Financial Market Prediction
Artificial intelligence is used by some funds and trading companies to predict market movements. Time series provide a vast source of information for deep learning, and companies try to leverage AI for analyzing indexes, futures, prices, etc. They use AI to detect market anomalies as level shifts, spikes and drops, and others.
Constantly changing algorithms of financial markets make traditional software helpless in making predictions while AI has proved to be more effective. But it does have its limits. At the moment, AI can serve as a supplement to a trader’s decisions, while efficient independent work is doubtful.
Numerai and IKnowFirst are the companies coming up with fresh ideas in the field.
Banks and other financial institutions are obvious targets for hackers and various fraudulent schemes. New ways of protection are required since fraud costs businesses 2,5 times more than the actual loss itself, and hacking methods evolve every minute. How can AI help here?
First, artificial intelligence can track and identify strange and uncommon behavior contradicting regular patterns. This can be a sign of fraud and needs a second look. By the way, these techniques have been long used in online gambling by such industry whales as PokerStars, for instance.
Second, by analyzing volumes of data, AI can provide feedback on weaknesses and possible loopholes in the company’s security in both traditional business processes and cyber security. At the moment, the role of AI in security is more ensuring cyber hygiene than chasing criminals, i.e., preventing the malicious interference rather than fighting attacks. It can help with:
- detection and prevention of network intrusion
- secure user authorization
- bot detection
- cyber security analysis
- hacking prediction
Some of the AI-powered cyber security solutions the financial field uses are Vectra, Darktrace and IBM’s Watson.

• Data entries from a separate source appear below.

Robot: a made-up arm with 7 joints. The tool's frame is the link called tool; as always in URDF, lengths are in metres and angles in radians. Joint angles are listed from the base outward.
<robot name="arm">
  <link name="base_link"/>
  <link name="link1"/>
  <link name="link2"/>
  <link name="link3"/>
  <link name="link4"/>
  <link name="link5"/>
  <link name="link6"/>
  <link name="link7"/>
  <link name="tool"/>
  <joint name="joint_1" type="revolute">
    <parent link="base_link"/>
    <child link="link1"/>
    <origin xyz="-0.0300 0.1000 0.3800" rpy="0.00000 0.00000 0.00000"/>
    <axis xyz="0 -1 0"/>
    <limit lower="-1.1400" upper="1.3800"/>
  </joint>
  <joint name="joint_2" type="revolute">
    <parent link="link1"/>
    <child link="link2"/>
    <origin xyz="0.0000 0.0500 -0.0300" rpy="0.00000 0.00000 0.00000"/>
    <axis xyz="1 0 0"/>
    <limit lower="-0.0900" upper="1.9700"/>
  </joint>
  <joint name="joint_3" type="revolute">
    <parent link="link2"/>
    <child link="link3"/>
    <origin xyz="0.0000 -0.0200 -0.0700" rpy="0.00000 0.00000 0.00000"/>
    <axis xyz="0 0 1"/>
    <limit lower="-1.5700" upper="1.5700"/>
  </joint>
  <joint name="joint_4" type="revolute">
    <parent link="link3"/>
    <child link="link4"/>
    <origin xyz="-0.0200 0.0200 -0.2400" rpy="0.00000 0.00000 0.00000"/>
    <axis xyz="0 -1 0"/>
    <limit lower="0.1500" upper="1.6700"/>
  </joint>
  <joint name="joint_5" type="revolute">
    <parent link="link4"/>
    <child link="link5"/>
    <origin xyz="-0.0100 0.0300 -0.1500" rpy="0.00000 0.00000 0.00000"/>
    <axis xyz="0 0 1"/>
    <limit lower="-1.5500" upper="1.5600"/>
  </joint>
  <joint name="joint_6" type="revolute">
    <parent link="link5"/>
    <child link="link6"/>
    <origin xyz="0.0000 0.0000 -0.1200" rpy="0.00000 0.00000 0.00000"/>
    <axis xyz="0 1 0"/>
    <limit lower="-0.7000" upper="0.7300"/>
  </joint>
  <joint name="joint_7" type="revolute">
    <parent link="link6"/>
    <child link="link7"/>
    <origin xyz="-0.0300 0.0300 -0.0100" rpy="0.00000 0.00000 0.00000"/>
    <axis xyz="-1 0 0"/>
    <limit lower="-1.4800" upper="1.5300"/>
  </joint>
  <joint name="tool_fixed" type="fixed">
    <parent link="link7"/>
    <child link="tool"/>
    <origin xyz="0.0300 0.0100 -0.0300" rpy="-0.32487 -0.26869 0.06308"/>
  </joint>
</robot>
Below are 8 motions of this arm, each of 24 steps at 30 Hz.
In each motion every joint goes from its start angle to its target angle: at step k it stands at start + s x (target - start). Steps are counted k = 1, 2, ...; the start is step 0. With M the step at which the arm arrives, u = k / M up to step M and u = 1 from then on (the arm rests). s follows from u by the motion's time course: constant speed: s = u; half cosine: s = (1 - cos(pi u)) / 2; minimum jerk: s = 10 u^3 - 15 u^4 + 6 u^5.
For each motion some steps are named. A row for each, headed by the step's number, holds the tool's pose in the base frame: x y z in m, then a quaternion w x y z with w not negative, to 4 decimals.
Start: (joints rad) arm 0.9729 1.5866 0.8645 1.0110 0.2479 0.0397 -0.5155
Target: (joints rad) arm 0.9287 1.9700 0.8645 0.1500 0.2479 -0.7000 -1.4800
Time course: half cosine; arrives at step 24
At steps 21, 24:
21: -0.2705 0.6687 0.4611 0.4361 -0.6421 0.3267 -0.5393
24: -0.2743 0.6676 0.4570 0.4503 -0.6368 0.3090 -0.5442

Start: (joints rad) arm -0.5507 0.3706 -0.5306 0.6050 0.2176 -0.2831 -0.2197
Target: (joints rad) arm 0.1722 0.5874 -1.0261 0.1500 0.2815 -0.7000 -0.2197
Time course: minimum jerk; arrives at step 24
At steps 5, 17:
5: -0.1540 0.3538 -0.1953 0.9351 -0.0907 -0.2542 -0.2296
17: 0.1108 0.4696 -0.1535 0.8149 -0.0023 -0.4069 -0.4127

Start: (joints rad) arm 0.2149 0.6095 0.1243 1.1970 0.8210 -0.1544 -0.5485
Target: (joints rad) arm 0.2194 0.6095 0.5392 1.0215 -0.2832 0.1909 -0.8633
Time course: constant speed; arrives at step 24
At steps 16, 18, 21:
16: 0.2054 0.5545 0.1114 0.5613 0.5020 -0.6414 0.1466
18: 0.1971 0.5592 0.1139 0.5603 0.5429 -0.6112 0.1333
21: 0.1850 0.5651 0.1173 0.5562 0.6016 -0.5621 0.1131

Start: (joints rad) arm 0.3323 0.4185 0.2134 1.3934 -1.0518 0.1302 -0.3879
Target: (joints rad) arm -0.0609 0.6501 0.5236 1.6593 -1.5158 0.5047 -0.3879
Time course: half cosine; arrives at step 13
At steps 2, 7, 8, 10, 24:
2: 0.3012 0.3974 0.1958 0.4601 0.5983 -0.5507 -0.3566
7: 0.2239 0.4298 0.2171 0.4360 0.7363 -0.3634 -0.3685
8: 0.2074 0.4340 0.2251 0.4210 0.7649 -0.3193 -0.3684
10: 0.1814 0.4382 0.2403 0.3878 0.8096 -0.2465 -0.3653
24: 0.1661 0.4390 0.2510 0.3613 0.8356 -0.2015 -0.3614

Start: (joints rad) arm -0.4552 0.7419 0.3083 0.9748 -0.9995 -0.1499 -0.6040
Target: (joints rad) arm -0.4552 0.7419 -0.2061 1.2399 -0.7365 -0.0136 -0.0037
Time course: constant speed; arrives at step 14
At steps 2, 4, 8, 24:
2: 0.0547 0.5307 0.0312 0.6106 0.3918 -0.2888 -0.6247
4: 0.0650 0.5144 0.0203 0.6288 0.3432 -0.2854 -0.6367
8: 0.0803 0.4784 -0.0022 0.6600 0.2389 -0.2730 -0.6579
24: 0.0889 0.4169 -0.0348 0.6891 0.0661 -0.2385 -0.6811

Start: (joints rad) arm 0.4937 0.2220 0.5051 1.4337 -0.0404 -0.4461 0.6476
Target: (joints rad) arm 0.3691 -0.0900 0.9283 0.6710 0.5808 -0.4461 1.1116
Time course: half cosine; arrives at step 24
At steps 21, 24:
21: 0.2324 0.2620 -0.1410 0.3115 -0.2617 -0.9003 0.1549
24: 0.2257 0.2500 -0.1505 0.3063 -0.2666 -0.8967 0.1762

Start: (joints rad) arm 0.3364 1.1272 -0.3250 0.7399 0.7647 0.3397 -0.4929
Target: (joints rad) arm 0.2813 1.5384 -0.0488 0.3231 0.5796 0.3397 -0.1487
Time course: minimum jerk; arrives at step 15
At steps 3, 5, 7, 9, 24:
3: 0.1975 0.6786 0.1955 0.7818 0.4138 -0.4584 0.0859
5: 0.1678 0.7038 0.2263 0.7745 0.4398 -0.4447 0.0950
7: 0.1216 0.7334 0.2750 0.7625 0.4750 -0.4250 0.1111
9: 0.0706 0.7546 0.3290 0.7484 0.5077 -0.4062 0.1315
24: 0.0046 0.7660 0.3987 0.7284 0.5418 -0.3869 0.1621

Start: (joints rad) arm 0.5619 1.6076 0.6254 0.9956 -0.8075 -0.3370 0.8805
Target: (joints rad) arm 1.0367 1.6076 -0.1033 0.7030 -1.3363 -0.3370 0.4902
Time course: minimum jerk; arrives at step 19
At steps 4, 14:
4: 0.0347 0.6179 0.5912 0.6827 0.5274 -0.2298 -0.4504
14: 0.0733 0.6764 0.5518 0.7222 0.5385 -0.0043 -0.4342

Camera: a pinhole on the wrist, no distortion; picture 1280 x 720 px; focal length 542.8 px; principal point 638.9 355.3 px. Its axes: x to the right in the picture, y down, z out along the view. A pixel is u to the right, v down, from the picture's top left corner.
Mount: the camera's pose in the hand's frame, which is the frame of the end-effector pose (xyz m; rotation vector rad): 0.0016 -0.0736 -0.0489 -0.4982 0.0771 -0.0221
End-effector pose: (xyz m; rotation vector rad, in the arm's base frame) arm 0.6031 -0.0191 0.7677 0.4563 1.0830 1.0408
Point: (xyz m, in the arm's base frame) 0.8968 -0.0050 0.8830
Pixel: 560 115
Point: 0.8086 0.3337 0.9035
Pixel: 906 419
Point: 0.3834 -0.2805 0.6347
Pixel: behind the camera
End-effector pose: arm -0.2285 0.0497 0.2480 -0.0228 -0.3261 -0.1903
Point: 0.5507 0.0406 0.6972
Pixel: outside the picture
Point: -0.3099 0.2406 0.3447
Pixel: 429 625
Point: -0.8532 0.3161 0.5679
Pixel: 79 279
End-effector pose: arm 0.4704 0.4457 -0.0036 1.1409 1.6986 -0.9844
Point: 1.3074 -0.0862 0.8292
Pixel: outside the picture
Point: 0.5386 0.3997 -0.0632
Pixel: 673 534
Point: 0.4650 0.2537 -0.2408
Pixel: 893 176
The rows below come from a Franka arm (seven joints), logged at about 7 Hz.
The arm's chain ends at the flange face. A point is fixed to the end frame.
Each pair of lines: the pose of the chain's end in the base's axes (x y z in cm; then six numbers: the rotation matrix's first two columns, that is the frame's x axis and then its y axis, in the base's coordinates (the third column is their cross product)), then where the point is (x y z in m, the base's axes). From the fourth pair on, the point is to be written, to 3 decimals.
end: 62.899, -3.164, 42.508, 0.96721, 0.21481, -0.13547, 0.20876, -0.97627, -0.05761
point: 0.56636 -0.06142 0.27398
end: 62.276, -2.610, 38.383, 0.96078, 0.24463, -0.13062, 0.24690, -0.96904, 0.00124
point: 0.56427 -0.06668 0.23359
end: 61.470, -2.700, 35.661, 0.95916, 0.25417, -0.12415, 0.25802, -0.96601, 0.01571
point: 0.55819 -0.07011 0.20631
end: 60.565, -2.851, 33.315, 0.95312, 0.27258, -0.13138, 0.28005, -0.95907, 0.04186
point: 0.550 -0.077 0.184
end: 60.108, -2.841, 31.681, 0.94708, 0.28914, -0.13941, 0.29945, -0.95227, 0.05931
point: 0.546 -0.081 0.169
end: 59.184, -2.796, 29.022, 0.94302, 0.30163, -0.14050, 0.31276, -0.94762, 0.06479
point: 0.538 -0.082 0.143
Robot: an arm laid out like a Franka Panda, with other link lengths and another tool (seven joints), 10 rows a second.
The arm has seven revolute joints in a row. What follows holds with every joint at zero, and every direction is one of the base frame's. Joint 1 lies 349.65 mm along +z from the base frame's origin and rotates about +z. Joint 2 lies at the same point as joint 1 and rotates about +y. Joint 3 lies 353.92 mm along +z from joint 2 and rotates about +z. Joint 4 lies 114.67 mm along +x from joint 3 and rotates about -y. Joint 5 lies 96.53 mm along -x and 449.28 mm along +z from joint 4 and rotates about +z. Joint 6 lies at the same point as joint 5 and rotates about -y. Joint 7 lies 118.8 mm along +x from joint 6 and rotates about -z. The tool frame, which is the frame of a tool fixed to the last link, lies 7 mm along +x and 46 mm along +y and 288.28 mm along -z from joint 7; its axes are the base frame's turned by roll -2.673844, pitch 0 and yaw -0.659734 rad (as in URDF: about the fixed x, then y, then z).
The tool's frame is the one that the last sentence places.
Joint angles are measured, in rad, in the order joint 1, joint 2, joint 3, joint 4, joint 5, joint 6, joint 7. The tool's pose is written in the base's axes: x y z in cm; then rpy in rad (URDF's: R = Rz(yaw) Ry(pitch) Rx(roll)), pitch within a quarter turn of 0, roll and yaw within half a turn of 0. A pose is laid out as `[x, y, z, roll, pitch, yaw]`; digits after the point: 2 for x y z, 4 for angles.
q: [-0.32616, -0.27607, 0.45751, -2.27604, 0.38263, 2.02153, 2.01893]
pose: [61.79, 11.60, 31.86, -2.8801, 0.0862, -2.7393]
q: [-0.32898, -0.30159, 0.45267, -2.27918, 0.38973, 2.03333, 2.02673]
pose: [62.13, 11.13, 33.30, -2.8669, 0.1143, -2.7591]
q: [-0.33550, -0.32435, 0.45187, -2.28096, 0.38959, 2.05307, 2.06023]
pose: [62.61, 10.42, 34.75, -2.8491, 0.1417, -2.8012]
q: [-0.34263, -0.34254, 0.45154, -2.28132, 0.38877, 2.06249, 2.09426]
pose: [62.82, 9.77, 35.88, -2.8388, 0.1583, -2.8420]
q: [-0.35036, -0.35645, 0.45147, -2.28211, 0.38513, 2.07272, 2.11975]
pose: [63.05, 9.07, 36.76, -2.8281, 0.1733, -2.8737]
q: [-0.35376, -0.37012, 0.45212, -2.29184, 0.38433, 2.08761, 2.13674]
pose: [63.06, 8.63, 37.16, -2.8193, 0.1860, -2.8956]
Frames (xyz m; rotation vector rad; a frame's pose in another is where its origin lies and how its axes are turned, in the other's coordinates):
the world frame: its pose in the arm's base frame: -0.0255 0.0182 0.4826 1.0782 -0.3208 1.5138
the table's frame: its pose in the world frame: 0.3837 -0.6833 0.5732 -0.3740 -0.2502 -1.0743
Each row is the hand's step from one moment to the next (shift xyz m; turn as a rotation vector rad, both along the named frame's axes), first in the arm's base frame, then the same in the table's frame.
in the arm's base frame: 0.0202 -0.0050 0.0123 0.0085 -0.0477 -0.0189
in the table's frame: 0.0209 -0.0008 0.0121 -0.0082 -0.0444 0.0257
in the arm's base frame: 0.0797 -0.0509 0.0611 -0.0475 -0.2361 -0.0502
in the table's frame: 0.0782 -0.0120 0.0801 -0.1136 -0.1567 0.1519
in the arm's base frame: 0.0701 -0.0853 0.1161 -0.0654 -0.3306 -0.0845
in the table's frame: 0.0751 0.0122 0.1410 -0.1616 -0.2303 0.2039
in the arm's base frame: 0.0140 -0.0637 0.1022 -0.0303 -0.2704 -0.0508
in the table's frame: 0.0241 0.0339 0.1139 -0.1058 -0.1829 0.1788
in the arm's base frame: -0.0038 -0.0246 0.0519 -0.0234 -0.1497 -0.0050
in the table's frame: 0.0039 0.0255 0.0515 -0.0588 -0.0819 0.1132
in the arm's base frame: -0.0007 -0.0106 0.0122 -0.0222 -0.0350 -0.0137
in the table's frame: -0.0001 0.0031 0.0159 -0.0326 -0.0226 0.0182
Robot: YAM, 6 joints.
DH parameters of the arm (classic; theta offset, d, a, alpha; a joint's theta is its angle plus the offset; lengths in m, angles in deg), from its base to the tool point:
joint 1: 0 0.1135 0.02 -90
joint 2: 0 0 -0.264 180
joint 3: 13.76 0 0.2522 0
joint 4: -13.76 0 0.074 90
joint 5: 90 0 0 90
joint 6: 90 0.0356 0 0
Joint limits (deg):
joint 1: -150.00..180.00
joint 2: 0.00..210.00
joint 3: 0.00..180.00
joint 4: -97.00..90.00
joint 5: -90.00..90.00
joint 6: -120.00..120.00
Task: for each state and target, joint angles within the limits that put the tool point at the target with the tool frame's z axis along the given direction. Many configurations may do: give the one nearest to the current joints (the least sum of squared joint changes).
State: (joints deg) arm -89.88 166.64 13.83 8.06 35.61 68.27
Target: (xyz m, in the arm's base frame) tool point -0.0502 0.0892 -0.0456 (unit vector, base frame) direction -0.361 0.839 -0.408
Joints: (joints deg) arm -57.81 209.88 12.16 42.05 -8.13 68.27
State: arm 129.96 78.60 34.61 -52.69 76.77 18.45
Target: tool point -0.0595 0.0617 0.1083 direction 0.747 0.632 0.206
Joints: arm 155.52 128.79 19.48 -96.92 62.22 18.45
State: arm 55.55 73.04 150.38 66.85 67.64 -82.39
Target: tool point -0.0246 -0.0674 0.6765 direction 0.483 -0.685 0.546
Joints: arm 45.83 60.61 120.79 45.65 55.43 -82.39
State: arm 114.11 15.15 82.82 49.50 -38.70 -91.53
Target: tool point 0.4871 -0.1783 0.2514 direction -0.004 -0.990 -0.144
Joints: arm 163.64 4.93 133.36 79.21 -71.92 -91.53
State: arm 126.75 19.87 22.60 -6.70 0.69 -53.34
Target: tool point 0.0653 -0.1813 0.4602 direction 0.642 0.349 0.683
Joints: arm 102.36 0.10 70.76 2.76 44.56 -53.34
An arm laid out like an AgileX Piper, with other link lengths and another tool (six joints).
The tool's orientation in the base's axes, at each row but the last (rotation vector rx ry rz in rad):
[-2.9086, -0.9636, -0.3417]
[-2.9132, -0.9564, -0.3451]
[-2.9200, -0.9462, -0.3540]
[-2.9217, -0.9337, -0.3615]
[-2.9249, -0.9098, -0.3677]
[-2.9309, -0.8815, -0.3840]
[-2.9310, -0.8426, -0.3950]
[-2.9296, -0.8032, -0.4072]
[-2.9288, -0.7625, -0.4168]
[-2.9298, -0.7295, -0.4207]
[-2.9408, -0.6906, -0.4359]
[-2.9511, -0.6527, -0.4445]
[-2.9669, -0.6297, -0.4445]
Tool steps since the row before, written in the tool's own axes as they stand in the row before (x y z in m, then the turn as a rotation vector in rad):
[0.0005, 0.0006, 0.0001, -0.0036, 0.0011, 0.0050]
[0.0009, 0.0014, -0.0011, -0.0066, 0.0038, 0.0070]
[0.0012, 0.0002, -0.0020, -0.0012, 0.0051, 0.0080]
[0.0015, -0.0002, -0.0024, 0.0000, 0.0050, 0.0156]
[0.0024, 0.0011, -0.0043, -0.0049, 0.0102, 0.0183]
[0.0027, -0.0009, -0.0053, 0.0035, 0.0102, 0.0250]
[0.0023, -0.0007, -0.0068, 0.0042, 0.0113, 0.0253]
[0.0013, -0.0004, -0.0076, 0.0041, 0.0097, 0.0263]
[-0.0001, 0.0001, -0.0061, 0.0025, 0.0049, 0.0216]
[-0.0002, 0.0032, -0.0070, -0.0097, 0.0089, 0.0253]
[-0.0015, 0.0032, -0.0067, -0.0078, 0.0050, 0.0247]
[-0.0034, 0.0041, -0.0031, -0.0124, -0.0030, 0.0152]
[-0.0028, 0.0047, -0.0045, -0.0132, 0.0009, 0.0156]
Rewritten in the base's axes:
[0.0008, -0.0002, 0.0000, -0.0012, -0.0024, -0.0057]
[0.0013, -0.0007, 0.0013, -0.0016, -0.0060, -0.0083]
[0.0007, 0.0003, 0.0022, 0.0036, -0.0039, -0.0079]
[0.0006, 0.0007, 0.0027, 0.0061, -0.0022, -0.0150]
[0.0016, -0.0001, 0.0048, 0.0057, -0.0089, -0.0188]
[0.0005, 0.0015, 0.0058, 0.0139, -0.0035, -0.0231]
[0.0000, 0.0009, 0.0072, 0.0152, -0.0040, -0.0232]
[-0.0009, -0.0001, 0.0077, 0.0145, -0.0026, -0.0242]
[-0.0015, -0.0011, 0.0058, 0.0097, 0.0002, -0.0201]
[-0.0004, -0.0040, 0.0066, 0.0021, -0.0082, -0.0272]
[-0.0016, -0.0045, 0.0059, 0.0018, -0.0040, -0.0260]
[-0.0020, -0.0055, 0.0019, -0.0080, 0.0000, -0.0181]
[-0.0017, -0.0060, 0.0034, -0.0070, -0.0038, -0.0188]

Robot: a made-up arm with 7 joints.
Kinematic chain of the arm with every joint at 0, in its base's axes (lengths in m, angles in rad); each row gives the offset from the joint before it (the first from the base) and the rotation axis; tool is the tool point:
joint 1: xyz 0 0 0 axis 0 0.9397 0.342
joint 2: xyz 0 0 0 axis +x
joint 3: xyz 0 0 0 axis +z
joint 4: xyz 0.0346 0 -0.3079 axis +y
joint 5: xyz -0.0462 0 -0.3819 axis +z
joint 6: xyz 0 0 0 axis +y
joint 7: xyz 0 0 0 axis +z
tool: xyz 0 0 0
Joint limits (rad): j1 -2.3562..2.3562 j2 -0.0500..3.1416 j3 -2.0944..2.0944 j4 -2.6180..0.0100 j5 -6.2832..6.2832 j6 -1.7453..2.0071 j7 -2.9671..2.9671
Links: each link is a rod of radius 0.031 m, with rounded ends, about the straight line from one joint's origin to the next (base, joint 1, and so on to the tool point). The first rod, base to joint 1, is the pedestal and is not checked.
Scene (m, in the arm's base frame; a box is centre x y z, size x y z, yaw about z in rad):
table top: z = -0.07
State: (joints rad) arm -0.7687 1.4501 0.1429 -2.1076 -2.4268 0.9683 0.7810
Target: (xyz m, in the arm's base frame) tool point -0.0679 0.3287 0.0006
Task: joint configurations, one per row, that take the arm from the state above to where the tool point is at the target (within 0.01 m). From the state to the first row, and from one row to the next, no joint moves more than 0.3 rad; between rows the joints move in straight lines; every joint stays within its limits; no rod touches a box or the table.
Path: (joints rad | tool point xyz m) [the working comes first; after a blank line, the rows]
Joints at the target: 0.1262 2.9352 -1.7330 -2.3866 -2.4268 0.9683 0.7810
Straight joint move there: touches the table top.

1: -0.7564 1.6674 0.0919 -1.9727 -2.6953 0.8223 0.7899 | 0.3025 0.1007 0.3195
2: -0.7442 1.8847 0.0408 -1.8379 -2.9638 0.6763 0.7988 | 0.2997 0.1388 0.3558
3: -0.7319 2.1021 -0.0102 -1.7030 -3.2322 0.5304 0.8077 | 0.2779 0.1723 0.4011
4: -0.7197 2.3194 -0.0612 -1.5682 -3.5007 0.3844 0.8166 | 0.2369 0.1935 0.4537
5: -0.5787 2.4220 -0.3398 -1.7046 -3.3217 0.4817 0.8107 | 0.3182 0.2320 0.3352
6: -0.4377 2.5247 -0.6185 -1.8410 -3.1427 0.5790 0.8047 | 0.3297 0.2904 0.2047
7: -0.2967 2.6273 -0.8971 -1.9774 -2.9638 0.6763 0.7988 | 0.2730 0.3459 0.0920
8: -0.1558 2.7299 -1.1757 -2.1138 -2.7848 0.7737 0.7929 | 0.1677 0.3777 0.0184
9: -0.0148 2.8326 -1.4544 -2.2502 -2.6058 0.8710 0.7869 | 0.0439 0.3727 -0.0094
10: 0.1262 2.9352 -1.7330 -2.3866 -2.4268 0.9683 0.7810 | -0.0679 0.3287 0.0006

TL;DR: Are chatbots better than physical bank representatives? It’s doubtful. Yes, they make fewer mistakes and are more cost-efficient. But they still leave much to be desired and many people have trouble trusting them. Can AI profitably trade on the stock market? Not yet; it can make predictions on specific market moves, but it’s far from the winning strategy. Will artificial intelligence beat a hacker’s brain? More or less; it can provide the best possible protection, but it cannot predict new malicious invention.
What AI can do is to assist, advise and create a better customer experience. At the moment, AI complements human work and makes it more efficient, but it can’t replace a human. Yet. Let’s wait and see how big FinTech players will leverage technology to improve the financial sphere.